▸ **Work item**: A complete, exact copy of the records is needed here.

▸ **Provided information**:

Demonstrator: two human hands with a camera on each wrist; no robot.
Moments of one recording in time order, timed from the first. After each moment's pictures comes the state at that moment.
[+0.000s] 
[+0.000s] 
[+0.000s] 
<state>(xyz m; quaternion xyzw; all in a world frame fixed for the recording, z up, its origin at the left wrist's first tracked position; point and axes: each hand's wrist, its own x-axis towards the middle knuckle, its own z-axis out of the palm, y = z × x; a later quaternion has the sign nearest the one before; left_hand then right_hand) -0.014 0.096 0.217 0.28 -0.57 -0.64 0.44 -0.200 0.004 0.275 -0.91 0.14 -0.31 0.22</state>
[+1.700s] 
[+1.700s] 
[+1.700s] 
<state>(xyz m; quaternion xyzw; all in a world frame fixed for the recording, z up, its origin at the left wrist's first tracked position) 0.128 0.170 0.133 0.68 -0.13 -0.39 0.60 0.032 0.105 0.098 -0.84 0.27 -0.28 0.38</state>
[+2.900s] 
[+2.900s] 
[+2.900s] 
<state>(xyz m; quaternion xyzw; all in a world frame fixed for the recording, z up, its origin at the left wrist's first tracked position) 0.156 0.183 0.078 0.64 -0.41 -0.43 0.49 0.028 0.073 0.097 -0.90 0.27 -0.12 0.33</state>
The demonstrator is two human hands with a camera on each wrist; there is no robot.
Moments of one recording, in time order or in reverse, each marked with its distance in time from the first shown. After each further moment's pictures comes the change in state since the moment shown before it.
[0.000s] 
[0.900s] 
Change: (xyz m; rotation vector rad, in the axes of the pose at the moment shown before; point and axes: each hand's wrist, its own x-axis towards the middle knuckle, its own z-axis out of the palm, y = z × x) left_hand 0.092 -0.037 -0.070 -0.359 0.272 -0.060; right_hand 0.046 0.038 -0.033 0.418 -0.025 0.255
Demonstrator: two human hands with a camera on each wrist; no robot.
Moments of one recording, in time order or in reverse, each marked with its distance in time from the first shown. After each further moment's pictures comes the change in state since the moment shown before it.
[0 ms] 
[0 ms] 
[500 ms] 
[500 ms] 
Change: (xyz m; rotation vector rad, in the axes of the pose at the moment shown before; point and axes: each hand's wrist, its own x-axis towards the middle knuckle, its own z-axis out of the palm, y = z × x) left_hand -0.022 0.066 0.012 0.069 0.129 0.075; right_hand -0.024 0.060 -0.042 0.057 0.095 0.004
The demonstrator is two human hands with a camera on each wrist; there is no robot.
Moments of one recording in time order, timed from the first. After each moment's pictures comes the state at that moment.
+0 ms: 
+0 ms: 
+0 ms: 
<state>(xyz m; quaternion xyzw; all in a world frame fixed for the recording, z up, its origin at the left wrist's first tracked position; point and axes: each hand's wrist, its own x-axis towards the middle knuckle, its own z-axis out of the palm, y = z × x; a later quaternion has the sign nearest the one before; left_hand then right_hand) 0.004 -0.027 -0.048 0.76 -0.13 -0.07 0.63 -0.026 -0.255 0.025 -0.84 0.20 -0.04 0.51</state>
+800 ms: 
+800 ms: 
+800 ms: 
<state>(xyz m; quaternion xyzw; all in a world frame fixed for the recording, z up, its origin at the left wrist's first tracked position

▸ **Finished exercise**:
Demonstrator: two human hands with a camera on each wrist; no robot.
Moments of one recording in time order, timed from the first. After each moment's pictures comes the state at that moment.
[+0.000s] 
[+0.000s] 
[+0.000s] 
<state>(xyz m; quaternion xyzw; all in a world frame fixed for the recording, z up, its origin at the left wrist's first tracked position; point and axes: each hand's wrist, its own x-axis towards the middle knuckle, its own z-axis out of the palm, y = z × x; a later quaternion has the sign nearest the one before; left_hand then right_hand) -0.014 0.096 0.217 0.28 -0.57 -0.64 0.44 -0.200 0.004 0.275 -0.91 0.14 -0.31 0.22</state>
[+1.700s] 
[+1.700s] 
[+1.700s] 
<state>(xyz m; quaternion xyzw; all in a world frame fixed for the recording, z up, its origin at the left wrist's first tracked position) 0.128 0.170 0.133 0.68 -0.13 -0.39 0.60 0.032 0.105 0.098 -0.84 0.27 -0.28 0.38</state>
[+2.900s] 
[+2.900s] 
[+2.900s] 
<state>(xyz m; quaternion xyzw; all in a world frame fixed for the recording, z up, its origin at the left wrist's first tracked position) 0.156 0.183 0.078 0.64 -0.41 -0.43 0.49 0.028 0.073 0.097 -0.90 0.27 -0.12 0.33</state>
The demonstrator is two human hands with a camera on each wrist; there is no robot.
Moments of one recording, in time order or in reverse, each marked with its distance in time from the first shown. After each further moment's pictures comes the change in state since the moment shown before it.
[0.000s] 
[0.900s] 
Change: (xyz m; rotation vector rad, in the axes of the pose at the moment shown before; point and axes: each hand's wrist, its own x-axis towards the middle knuckle, its own z-axis out of the palm, y = z × x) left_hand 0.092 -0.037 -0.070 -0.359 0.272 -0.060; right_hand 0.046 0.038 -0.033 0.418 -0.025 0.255
Demonstrator: two human hands with a camera on each wrist; no robot.
Moments of one recording, in time order or in reverse, each marked with its distance in time from the first shown. After each further moment's pictures comes the change in state since the moment shown before it.
[0 ms] 
[0 ms] 
[500 ms] 
[500 ms] 
Change: (xyz m; rotation vector rad, in the axes of the pose at the moment shown before; point and axes: each hand's wrist, its own x-axis towards the middle knuckle, its own z-axis out of the palm, y = z × x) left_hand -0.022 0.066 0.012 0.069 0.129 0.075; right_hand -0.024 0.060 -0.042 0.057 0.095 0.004
The demonstrator is two human hands with a camera on each wrist; there is no robot.
Moments of one recording in time order, timed from the first. After each moment's pictures comes the state at that moment.
+0 ms: 
+0 ms: 
+0 ms: 
<state>(xyz m; quaternion xyzw; all in a world frame fixed for the recording, z up, its origin at the left wrist's first tracked position; point and axes: each hand's wrist, its own x-axis towards the middle knuckle, its own z-axis out of the palm, y = z × x; a later quaternion has the sign nearest the one before; left_hand then right_hand) 0.004 -0.027 -0.048 0.76 -0.13 -0.07 0.63 -0.026 -0.255 0.025 -0.84 0.20 -0.04 0.51</state>
+800 ms: 
+800 ms: 
+800 ms: 
<state>(xyz m; quaternion xyzw; all in a world frame fixed for the recording, z up, its origin at the left wrist's first tracked position

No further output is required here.